We hit the labs where they turn poppy into heroin. We hit their storage facilities where they keep their final product, where they stockpile their money and their command and control. Our estimates indicate that more than $200 million from this illegal economy was going into the pockets of the Taliban, the general noted.

Careful strikes

He said the strikes are not hitting Afghan farmers and are being conducted carefully to limit the amount of collateral damage and avoid civilian casualties.

We will continue attacking these drug trafficking organizations who are supporting the Taliban and other terrorist organizations, Nicholson said.

Afghan Chief of Army Staff General Sharif Yaftali welcomed the move against the Taliban, which he called "a criminal group" benefiting from the narcotics business.

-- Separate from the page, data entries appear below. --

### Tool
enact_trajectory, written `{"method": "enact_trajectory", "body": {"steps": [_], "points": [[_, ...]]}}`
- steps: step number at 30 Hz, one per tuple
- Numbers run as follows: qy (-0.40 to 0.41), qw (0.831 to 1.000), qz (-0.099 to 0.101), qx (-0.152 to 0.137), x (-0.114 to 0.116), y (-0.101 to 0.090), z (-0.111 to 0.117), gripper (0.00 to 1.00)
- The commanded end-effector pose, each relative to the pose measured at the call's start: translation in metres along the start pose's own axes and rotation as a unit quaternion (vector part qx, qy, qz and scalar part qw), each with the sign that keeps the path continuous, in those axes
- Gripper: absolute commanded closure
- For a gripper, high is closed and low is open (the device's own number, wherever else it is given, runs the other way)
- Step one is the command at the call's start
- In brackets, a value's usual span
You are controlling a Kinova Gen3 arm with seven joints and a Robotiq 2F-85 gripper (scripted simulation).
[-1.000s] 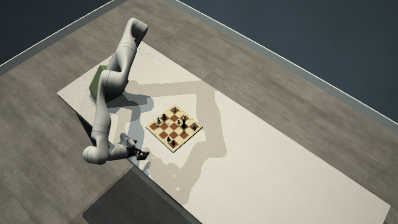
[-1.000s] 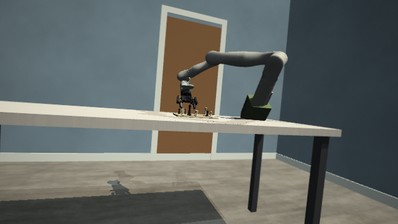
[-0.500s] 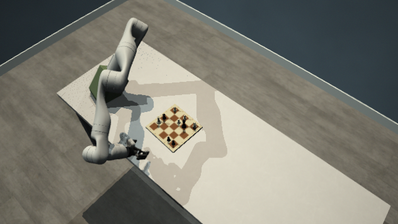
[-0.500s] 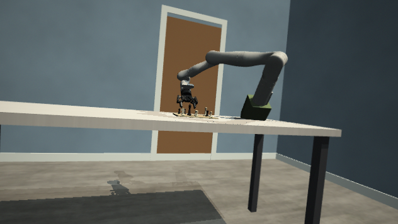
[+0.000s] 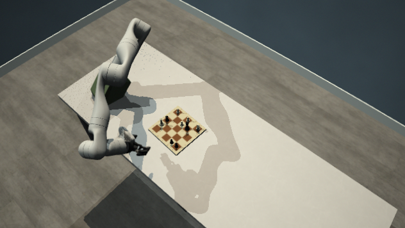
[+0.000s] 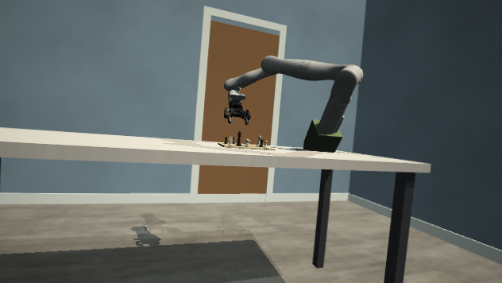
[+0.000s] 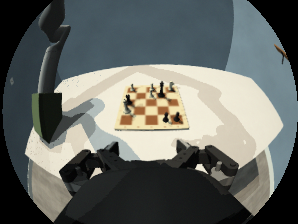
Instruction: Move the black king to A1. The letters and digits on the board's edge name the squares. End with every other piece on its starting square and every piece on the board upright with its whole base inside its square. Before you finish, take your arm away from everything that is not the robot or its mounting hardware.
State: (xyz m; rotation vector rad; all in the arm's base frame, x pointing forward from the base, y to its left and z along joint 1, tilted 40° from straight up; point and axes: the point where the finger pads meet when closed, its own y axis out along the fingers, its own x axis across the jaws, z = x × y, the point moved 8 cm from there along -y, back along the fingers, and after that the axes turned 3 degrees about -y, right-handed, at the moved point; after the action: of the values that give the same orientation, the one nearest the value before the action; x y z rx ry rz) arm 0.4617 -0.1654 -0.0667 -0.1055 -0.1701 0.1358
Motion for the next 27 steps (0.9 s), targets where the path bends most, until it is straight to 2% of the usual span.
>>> {"method": "enact_trajectory", "body": {"steps": [1,15,20,24,26,27], "points": [[-0.005,1.0,-0.004,-0.007,0.003,-0.014,0.01,0.0],[-0.015,1.0,-0.003,-0.013,0.009,-0.012,0.016,0.0],[-0.046,0.998,0.0,-0.036,0.028,-0.007,0.034,0.0],[-0.088,0.994,0.006,-0.065,0.049,0.002,0.059,0.0],[-0.088,0.994,0.006,-0.065,0.049,0.002,0.059,0.0],[-0.101,0.992,0.009,-0.074,0.055,0.005,0.066,0.0]]}}
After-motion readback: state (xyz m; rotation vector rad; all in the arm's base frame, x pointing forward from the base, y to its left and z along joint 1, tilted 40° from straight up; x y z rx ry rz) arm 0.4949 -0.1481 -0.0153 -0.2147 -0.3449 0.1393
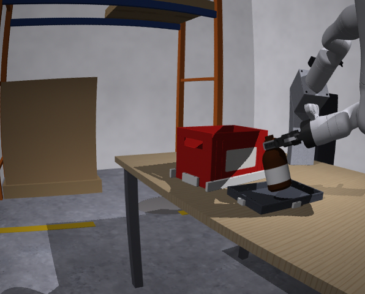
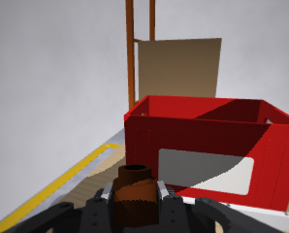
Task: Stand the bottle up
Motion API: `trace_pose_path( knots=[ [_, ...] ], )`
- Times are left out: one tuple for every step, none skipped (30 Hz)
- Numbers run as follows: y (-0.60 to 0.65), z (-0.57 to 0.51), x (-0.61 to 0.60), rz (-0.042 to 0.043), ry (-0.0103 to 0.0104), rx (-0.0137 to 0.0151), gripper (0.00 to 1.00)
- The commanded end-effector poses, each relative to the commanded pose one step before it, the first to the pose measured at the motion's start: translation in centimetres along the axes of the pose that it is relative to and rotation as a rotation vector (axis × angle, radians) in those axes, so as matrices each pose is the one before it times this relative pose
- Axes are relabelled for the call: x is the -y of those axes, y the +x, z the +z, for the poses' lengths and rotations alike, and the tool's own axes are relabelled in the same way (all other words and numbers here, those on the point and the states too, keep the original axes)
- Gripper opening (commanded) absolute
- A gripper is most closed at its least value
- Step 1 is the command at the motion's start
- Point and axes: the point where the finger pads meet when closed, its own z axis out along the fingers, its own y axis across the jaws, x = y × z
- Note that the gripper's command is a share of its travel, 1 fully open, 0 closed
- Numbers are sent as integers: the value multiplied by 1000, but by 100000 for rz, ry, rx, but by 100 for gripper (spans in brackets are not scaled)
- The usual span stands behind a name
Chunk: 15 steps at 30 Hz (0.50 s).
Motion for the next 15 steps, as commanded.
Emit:
trace_pose_path(
  knots=[
    [-192, 130, -124, -238, -200, -148, 0],
    [-110, 40, 0, 0, 0, 0, 0],
    [-108, 39, -1, 0, 0, 0, 0],
    [-106, 38, 0, 0, 0, 0, 0],
    [-104, 38, 0, 0, 0, 0, 0],
    [-102, 37, 0, 0, 0, 0, 0],
    [-99, 36, -1, 0, 0, 0, 0],
    [-96, 35, 0, 0, 0, 0, 0],
    [-94, 34, 0, 0, 0, 0, 0],
    [-91, 33, 0, 0, 0, 0, 0],
    [-88, 32, 0, 0, 0, 0, 0],
    [-84, 31, -1, 0, 0, 0, 0],
    [-81, 30, 0, 0, 0, 0, 0],
    [-78, 28, 0, 0, 0, 0, 0],
    [-74, 27, 0, 0, 0, 0, 0]
  ],
)
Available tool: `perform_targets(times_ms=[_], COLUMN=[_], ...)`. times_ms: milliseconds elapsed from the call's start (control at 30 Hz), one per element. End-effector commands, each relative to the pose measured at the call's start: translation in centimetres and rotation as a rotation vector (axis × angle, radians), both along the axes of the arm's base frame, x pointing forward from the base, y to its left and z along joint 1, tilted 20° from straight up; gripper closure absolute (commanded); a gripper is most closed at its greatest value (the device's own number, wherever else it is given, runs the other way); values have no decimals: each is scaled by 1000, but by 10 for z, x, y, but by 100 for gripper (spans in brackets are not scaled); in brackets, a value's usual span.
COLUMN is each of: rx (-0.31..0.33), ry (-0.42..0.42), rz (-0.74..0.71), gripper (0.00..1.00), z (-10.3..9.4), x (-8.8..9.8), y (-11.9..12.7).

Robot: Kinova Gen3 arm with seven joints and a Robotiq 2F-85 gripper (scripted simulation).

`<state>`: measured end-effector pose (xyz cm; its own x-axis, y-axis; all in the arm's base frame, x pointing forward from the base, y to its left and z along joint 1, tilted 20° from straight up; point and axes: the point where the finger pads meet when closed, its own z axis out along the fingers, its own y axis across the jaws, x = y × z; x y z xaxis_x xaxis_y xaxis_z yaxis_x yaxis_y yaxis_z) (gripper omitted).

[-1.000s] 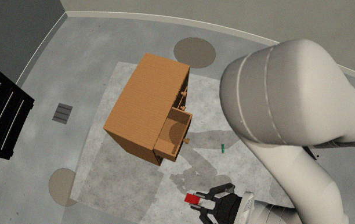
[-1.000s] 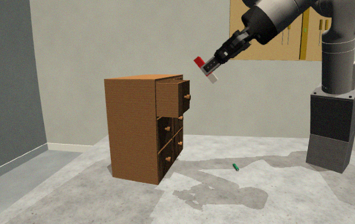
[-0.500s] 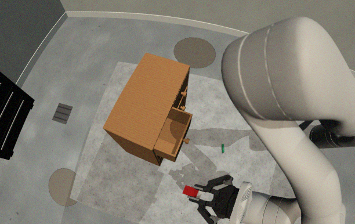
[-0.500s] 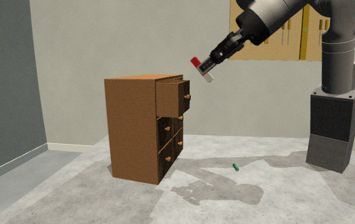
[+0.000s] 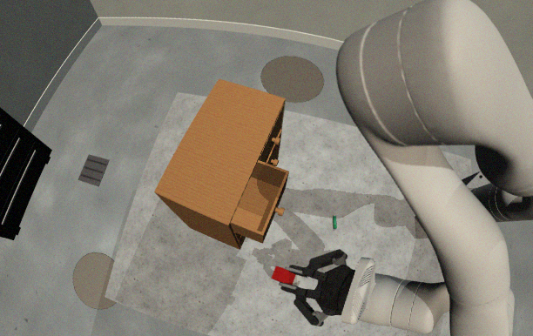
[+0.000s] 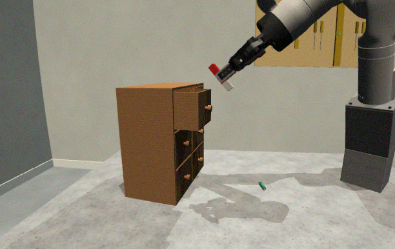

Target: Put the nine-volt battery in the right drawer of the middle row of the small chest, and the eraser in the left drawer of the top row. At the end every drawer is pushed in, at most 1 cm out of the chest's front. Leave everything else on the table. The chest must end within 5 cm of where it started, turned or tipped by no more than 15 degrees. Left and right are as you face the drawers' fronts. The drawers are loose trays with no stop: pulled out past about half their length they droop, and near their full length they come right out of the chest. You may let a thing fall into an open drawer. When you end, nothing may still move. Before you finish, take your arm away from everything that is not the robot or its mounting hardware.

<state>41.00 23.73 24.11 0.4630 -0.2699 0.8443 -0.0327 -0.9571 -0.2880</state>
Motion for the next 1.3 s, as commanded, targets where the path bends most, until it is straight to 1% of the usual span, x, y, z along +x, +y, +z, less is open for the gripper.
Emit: perform_targets(times_ms=[0,1267], rx=[-1,-1], ry=[-1,-1], rz=[-11,-11], gripper=[81,81], z=[0,-7], x=[4,29], y=[-7,-53])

The United Nations announced last week that narcotics production nearly doubled this year in Afghanistan to around 9,000 metric tons, showing a nearly 90 percent increase compared with 2016.

Critics have long blamed the booming Afghan narcotics industry for being a major cause of prolonged hostilities and deteriorating security conditions in the country.

The U.S. military estimates income generated from the illicit drugs is providing 60 percent of funds for the Taliban insurgency.

War on Afghan drugs

Nicholson said he has been given new authorities under the Trump administration's South Asia policy that allowed him to declare war on Afghan drugs and go after the enemy and all of their support, as well as revenue infrastructure across the country.

Narcotics revenue represents the largest single source of funding for the Taliban and as we know the Taliban are making more money than they need to fight their campaign. So, this money is going into the pockets of Taliban leaders who are living safely outside of the country, he said.

Under the new policy President Donald Trump unveiled in August, about 3,000 additional American troops have arrived in Afghanistan. The U.S. military has increased airstrikes against the Taliban as well as terrorists linked to the Afghan branch of Islamic State.

The anti-narcotics operation and stepped up battlefield attacks are aimed at pressuring and compelling the Taliban to join an Afghan reconciliation process, said Nicholson.

The new policy, he said, also focuses on going after the havens or sanctuaries the Taliban and its allies enjoy outside of Afghanistan. U.S. and Afghan military commanders have long alleged neighboring Pakistan is sheltering the insurgents and not taking action against them despite public pledges.

We have had numerous high-level engagements between the United States and Pakistan so that we can get Pakistan to work with us in eliminating these safe havens of the enemy. This is extremely important going forward, said Nicholson.

For their part, authorities in Pakistan deny the existence of any insurgent sanctuaries on its soil. They have called on Washington to share actionable evidence with Islamabad to enable Pakistani forces to go after any suspected militant hideouts on their side of the border.